Прощайте, мой дорогой друг. Я люблю вас всем сердцем. Надеюсь, что теперь вы уже не сердитесь, и будь я в этом уверена, то и сама бы не грустила. Напишите мне как можно скорее, ибо я чувствую, что до тех пор не перестану грустить.
Из замка ***, 21 сентября 17...
Письмо 83
От виконта де Вальмона к президентше де Турвель
Молю вас, сударыня, возобновим наш так давно прерванный разговор! Пусть же дано мне будет окончательно доказать вам, насколько отличаюсь я от того гнусного портрета, который вам с меня написали, а главное, пусть дано мне будет и дальше пользоваться милым доверием, которое вы начали мне оказывать! Какое очарование умеете вы придавать добродетели! Какими прекрасными представляете вы все благородные чувства и как заставляете их любить! Ах, в этом ваше главное очарование. Оно сильнее всех других. Только оно и властно покоряет, и в то же время внушает почтение.
Разумеется, достаточно увидеть вас, чтобы захотеть вам понравиться, достаточно услышать вас в обществе, чтобы желание это усилилось. Но тот, кому выпало счастье узнать вас ближе, кто хоть изредка может заглянуть вам в душу, отдается вскоре более благородному пылу и, проникнувшись не только любовью, но и благоговением, поклоняется в вашем лице образу всех добродетелей. Может быть, более, чем кто другой, был я создан, чтобы любить их и следовать за ними, хотя некоторые заблуждения и отдалили меня от них. Вы снова приблизили меня к ним, вы снова заставили меня ощутить их прелесть. Неужто сочтете вы преступной эту вновь обретенную любовь? Осудите ли дело своих же рук? Упрекнете ли себя за участие, которое могли к нему проявить? Какого зла можно опасаться от столь чистого чувства и неужто не сладостно его вкусить?
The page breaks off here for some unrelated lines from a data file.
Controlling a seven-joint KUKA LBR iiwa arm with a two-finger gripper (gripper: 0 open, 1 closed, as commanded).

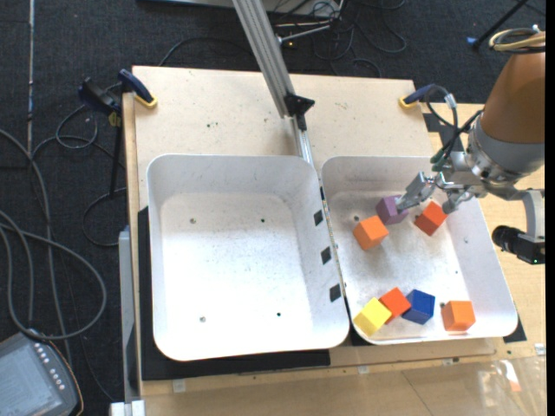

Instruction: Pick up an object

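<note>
Gripper [431, 199] in the right bin [490, 258], fingers spread apart astride a red-orange block [430, 219], without closing on it; purple block [390, 208] just beside it.

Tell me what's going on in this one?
A robot arm reaches into the right bin from the right, its gripper low over the far end, by a purple block and an orange-red block. Nothing is clearly held. Another orange block lies nearby, and yellow, orange, blue and orange blocks sit along the near edge.
</note>
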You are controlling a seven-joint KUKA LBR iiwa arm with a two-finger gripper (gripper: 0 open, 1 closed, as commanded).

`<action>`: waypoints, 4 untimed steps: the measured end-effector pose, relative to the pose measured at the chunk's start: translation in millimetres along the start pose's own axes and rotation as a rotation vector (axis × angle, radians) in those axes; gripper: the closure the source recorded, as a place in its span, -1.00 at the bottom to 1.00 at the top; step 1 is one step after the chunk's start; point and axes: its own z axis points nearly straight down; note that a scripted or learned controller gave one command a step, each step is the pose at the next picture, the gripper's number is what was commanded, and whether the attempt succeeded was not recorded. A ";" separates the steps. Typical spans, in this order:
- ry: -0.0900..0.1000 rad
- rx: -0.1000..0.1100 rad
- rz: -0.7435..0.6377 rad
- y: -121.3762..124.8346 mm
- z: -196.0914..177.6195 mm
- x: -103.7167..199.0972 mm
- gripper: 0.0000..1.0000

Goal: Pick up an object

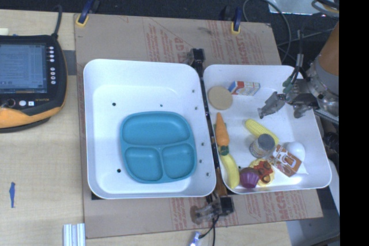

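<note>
Two bins are seen on the worktop point(57, 181). In the right bin point(320, 141), the hand point(286, 104) is held with fingers apart and nothing between them. The corn point(256, 127) is found just below-left of it, lying slanted.

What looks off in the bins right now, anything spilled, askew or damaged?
Nothing stands out. The blue three-compartment plastic tray lies flat in the left white bin. In the right white bin the toy foods lie loosely scattered, including an orange carrot, a yellow banana and a yellow corn cob. The gripper hovers over that bin.
</note>
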 end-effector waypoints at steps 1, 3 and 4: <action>-0.001 -0.008 -0.002 13.5 157.9 10.9 -1.00; 0.002 0.041 0.011 128.3 168.5 13.6 -1.00; 0.004 0.040 0.010 128.6 171.8 15.8 -1.00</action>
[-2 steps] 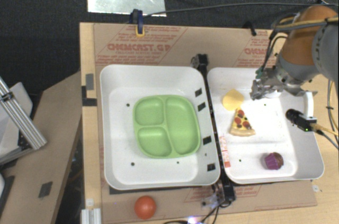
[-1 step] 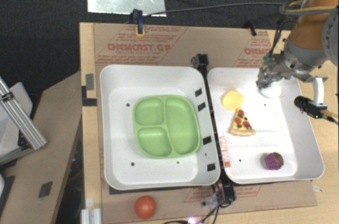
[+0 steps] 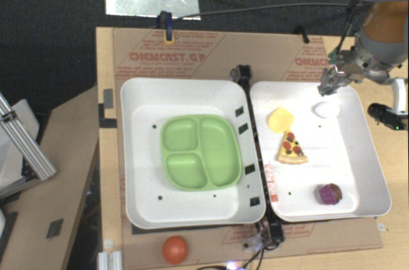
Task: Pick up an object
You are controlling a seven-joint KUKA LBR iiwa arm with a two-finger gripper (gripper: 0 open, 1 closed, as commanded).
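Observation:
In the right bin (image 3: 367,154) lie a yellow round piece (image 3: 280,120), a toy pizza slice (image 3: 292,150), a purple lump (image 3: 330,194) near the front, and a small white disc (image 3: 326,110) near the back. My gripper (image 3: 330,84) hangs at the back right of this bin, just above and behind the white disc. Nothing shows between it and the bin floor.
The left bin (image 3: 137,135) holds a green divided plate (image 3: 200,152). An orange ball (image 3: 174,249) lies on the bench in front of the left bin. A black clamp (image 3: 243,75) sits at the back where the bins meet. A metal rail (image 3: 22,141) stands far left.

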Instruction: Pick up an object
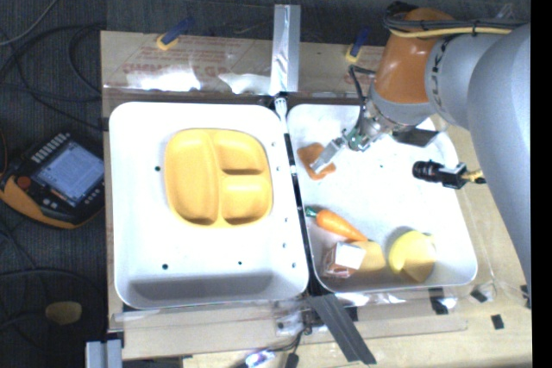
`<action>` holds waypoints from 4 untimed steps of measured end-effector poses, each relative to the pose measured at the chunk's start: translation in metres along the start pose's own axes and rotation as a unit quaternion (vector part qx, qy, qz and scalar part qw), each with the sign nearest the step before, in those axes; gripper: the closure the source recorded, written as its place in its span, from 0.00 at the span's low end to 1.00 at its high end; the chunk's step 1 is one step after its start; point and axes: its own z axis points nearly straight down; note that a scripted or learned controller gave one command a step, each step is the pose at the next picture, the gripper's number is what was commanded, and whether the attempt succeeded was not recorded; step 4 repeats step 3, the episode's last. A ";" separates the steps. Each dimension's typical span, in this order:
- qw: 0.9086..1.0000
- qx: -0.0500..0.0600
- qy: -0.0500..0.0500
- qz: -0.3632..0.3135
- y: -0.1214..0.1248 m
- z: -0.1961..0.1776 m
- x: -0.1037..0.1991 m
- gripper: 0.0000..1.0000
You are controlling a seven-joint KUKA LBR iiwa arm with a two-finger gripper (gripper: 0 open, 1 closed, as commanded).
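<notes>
My gripper (325, 157) reaches down into the far left corner of the right bin (448, 211). Its tip lies over a small flat orange piece (309, 156) next to the bin's left wall, and seems to touch it. An orange carrot (339, 225) lies near the bin's left wall, further forward. At the front of this bin sit a yellow lemon-like fruit (411, 252), a small white and red block (348, 257) and a pale yellow piece (373, 255).
The left bin (138, 246) holds a yellow divided plate (217, 176). The wall between the two bins runs just left of the gripper. A handheld controller (53, 178) lies on the floor at the left.
</notes>
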 end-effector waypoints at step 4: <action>0.998 0.000 0.000 -0.066 0.023 -0.089 0.106 1.00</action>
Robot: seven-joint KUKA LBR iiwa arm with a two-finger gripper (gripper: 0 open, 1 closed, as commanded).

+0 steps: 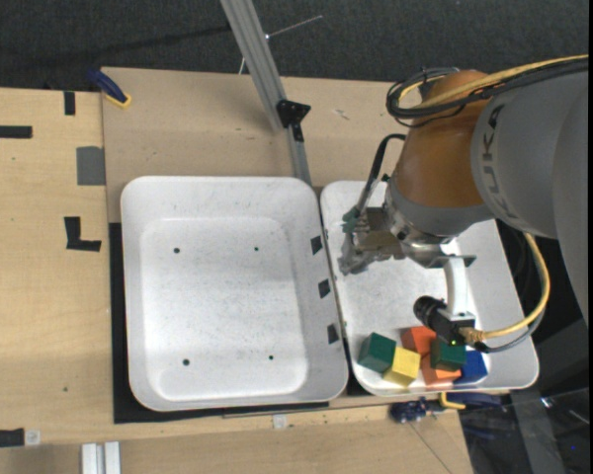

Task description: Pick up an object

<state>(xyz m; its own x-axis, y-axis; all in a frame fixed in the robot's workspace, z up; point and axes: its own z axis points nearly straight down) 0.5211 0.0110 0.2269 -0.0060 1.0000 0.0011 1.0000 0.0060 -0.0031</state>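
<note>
A grey KUKA arm with an orange band leans over the shallow white right-hand bin [376, 265] on the wooden tabletop [198, 117], its claw [356, 250] hanging above the bin's upper left part; whether the claw is spread or pressed together cannot be told. Small wooden blocks cluster in this bin's near corner: a green cube [378, 352], a yellow cube [404, 364], an orange block [418, 340] and a blue block [473, 365]. The larger white left-hand bin [143, 265] sits just beside it.
</note>
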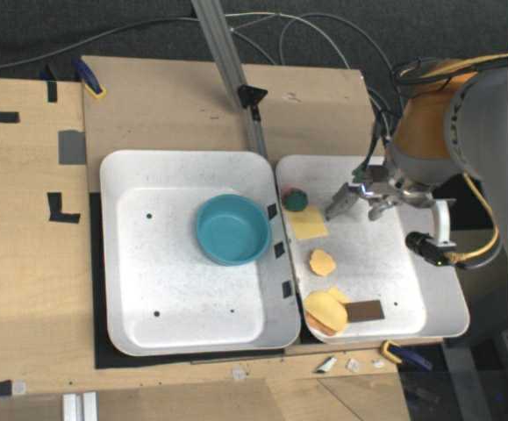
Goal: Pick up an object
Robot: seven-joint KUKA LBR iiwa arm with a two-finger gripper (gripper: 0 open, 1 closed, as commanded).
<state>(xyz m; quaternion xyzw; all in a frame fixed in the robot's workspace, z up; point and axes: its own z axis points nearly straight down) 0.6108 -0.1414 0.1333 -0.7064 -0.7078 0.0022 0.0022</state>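
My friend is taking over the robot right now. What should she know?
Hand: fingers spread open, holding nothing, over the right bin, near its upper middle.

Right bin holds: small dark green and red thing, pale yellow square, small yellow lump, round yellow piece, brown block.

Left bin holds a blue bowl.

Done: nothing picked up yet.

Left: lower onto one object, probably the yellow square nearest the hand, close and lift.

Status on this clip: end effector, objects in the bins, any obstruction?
End effector open, over right bin, holding nothing. Yellow square and green ball just to its left, untouched. Blue bowl in left bin. Nothing blocking.
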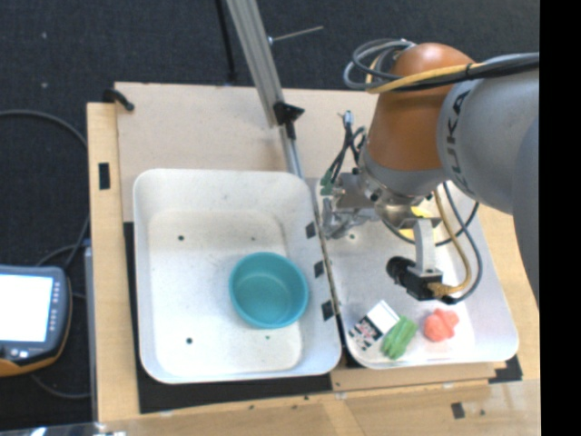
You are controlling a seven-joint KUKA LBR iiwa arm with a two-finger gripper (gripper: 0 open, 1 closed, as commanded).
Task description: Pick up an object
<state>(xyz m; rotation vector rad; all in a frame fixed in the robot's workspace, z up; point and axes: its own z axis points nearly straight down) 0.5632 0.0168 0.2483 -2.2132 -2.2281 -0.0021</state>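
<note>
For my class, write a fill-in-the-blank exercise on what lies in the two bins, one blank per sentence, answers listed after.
1. The teal bowl sits in the ____ bin as the camera sees it.
2. Beside the green object lies a toy coloured ____.
3. The black-and-white card lies to the ____ of the green object in the camera view.

Answers: left; pink; left

Handheld screen unit (30, 318) at left edge, slanted metal rail (259, 57), black cable (50, 130)
</note>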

Любовь моя вас пугает? Вы считаете ее бурной, неистовой? Укротите ее более нежной любовью. Не отказывайтесь от власти, которую я вам предлагаю, которой обязуюсь вечно покоряться и которая – смею в это верить – отнюдь не несовместима с добродетелью. Какая жертва покажется мне слишком тягостной, если я буду уверен, что сердце ваше знает ей цену? Есть ли человек настолько несчастный, чтобы не суметь наслаждаться лишениями, которым он сам себя подверг, и чтобы не предпочесть одного слова, одного добровольно данного ему взгляда всем наслаждениям, которые он мог бы взять силой или обманом? И вы подумали, что я такой человек! И вы меня опасались! Ах, почему не зависит от меня ваше счастье? Как отомстил бы я вам, сделав вас счастливой! Но бесплодная дружба не дарит этой власти: ею мы обязаны одной только любви.
Это слово пугает вас? Но почему? Более нежная привязанность, более тесный союз, единство мысли, общее счастье, как и общие страдания, – разве есть во всем этом что-либо чуждое вашей душе? А ведь именно такова любовь, во всяком случае, та, которую вы внушаете и которую я ощущаю. Но прежде всего она, бескорыстно взвешивая наши деяния, умеет судить о них по их истинному достоинству, а не по рыночной ценности. Она – неисчерпаемое сокровище чувствительных душ, и все, содеянное ею или ради нее, становится драгоценным.
Что же страшного в этих истинах, которые так легко уразуметь и так сладостно осуществлять в жизни? И какие же опасения может вызвать у вас чувствительный человек, которому любовь не позволяет и представить себе иного счастья, кроме вашего? Ныне это единственное мое желание: чтобы оно исполнилось, я готов пожертвовать всем, исключая чувство, которым оно вызвано, а раздели вы это чувство – и вы станете руководить им по своему усмотрению. Но не допустим же, чтобы оно отдаляло нас друг от друга, когда ему надлежало бы нас соединять. Если предложенная вами дружба не пустое слово, если, как вы мне вчера говорили, это самое нежное из чувств, доступных вашей душе, пусть оно и будет основой нашего соглашения; я не отвергну его власти, но, будучи судьей любви, пусть оно согласится выслушать любовь: отказ здесь был бы несправедливостью, а дружбе несправедливость чужда.